Back then, though, I had a normal small appetite and food was not very important.  I just this minute realized that.  There was a time when we did not think about food as a big life category that required huge bouts of thinking and was also a big part of our entertainment.  We would have laughed our heads off at the idea of watching cooking shows, back to back.  There was the Pillsbury bake-off but that took place once a year in some Midwestern town and then it was forgotten.  Once in a while, we would clip a recipe out of some magazine and maybe even cook it.  I owned the Gourmet cookbook, 90 percent of which was useless because it called for impossible preparation.   “Hang three ducks by their feet for four days.”  Yes, you heard me. The only recipe I ever made out of that book was Seafood Au Gratin.  It was all real seafood not that strange packaged stuff they sell.  Seafood Au Gratin was the dish I made to impress people. It was supposed to subtly impart a message to our guests:  in case you thought differently, we are rich enough to feed you lobster and smart enough to know how to cook Frenchy food and if you don’t keep up your end, we’ll drop you.   The dish took a lot of time and had so much butter, cream and cheese in the mixture it could now qualify as a murder weapon.

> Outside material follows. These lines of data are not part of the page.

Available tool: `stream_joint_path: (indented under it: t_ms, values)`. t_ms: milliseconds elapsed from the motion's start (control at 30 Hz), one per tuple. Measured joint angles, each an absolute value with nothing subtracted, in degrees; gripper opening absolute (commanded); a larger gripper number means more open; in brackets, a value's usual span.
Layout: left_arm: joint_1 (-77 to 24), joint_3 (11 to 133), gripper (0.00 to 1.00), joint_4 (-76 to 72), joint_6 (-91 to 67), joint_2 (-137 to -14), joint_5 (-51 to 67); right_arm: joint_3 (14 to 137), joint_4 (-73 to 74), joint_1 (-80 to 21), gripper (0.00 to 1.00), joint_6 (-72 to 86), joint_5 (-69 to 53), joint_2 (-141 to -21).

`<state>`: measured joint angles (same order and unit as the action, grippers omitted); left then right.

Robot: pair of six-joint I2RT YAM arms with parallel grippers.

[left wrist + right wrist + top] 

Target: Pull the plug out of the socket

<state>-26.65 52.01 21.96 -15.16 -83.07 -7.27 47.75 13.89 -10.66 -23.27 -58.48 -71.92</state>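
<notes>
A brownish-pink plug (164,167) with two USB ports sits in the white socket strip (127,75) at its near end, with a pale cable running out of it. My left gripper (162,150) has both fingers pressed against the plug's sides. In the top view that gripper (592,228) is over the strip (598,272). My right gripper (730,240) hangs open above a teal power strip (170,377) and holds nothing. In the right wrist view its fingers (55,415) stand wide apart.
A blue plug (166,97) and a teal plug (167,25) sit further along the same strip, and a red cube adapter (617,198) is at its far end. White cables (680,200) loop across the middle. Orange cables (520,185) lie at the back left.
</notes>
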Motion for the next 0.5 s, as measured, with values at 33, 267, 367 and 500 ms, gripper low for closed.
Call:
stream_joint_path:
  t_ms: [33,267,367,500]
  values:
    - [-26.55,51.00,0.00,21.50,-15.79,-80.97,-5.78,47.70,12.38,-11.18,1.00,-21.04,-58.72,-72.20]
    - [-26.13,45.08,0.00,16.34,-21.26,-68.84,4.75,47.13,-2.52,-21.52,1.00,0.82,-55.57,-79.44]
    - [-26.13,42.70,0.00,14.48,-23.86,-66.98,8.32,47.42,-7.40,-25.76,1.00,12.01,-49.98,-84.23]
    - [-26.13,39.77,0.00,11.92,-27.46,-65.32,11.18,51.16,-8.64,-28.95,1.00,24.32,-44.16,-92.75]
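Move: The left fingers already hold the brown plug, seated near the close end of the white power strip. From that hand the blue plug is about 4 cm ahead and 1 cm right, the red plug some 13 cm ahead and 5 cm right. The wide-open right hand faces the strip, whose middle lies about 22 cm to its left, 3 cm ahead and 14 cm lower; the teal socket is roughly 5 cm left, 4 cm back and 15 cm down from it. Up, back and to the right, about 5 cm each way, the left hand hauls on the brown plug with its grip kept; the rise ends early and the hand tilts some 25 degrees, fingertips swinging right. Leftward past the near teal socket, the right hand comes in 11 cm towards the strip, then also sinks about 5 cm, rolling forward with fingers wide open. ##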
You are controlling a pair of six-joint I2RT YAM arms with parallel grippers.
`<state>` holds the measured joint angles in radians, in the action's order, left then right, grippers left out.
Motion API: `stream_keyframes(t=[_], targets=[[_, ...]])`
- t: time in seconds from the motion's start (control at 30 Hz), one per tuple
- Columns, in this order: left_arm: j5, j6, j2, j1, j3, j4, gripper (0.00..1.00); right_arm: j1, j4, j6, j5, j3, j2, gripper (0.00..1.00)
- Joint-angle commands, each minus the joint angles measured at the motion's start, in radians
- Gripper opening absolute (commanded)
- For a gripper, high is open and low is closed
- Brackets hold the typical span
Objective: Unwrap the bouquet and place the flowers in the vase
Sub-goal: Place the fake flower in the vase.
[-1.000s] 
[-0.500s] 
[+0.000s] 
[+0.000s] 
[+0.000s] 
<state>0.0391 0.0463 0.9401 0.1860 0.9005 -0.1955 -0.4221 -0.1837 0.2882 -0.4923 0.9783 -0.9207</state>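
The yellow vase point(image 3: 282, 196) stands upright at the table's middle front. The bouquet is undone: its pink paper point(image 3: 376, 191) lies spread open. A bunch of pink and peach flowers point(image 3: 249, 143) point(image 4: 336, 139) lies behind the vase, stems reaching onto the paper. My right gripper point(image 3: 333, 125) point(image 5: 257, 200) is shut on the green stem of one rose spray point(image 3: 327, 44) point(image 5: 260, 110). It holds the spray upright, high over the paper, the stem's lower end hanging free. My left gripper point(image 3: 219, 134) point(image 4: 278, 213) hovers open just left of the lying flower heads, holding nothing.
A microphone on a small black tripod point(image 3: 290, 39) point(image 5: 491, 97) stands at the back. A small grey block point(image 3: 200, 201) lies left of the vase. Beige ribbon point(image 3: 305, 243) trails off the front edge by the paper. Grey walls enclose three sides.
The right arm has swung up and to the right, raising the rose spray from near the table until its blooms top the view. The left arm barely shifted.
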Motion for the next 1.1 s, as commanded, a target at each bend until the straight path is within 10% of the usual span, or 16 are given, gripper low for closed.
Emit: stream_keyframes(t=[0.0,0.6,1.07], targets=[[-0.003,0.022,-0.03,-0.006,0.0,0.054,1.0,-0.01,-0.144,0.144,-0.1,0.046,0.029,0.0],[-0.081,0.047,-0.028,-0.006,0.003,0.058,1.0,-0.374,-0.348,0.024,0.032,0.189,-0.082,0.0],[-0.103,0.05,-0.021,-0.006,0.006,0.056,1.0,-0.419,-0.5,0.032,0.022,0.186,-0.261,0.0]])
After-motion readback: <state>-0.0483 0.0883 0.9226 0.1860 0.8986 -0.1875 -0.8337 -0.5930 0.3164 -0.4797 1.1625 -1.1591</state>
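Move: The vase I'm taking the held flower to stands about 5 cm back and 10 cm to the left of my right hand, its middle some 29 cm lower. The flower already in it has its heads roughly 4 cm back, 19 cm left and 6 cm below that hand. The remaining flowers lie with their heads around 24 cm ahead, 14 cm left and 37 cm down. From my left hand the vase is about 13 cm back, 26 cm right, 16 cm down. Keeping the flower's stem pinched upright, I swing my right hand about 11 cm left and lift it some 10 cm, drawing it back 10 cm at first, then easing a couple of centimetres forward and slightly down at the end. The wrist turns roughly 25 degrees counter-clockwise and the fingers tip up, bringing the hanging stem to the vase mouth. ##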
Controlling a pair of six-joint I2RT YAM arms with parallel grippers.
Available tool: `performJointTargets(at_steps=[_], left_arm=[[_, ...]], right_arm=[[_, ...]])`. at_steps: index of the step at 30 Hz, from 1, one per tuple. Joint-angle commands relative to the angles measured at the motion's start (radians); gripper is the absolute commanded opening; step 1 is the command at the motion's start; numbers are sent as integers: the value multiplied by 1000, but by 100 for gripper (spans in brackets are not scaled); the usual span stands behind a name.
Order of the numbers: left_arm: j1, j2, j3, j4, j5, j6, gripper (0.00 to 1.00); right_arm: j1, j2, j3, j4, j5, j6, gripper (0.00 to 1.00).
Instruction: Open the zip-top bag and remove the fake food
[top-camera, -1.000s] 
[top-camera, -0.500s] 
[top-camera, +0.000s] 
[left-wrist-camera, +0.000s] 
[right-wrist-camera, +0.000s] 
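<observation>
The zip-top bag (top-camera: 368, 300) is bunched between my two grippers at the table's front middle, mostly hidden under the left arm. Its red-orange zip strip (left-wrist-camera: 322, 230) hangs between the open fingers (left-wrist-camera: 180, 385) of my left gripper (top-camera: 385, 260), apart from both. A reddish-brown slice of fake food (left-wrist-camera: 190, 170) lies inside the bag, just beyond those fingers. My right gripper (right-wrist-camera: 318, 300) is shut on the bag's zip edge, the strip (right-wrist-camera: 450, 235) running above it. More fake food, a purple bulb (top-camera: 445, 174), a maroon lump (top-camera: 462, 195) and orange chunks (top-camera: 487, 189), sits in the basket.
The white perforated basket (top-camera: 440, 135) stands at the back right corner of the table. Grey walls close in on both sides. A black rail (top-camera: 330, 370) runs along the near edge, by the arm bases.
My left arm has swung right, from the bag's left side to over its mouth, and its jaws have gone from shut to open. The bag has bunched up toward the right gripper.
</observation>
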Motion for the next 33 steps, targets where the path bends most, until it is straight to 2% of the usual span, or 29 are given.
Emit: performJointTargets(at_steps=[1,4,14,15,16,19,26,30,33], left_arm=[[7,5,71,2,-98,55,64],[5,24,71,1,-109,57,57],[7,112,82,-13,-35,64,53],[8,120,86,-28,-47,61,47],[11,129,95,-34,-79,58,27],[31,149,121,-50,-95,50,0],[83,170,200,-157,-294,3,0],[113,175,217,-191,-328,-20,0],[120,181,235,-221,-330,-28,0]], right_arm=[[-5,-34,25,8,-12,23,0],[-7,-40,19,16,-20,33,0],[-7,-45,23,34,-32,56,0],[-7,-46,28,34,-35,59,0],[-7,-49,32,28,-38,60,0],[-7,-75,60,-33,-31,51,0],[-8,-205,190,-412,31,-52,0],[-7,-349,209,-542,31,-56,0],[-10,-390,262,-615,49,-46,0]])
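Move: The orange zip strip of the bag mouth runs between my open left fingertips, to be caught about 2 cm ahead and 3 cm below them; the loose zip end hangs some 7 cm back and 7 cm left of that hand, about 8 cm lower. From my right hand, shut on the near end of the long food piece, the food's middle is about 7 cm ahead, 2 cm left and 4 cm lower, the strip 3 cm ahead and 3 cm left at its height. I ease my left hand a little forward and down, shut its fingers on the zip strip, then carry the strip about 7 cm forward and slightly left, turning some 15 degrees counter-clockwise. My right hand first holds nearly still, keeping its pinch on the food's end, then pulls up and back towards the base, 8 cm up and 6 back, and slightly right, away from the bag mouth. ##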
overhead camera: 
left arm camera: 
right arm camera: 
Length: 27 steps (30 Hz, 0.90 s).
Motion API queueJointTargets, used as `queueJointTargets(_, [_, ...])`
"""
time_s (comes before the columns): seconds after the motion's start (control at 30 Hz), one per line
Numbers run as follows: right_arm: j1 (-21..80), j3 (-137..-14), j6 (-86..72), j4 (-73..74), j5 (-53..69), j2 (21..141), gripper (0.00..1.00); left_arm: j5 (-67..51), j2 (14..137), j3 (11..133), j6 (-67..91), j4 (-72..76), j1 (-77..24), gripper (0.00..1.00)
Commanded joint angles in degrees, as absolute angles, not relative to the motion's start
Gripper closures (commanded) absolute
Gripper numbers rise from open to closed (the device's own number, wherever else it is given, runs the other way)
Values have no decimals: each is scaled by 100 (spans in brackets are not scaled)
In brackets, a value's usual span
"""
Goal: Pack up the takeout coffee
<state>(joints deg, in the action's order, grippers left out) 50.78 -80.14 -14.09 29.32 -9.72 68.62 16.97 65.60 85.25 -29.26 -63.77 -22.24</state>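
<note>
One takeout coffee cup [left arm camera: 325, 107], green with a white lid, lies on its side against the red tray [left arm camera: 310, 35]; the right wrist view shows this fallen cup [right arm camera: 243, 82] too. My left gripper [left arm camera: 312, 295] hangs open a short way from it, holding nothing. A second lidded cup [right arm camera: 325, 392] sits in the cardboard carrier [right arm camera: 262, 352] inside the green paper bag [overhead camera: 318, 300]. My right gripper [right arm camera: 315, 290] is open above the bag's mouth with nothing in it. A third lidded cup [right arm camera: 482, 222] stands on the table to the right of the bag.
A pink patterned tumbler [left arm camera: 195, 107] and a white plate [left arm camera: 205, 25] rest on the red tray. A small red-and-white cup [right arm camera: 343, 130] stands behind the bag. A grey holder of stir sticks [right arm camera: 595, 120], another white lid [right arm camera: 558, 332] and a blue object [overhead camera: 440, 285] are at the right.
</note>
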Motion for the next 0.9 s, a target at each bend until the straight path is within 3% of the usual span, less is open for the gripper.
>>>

I was looking at an old New Yorker filled entirely with food and eating stories. They call it “The Food Issue.”  You can find out the history of pasta and the thirty-seven-course lunch and why ketchup never changed and why mustard did and the bright yellow French’s gave way to the Grey Poupon.  After reading all of that, I begin to think it might be okay to die.  No really. I’ll just finish with this.  Buying food is not just throwing it in the basket and la di dah.  It’s fraught with anxiety.  There is the responsibility of using the food, preparing it well, serving it to people who will judge it openly or privately.  In my years of marriage, I cooked at least 7000 evening meals.  Enough said.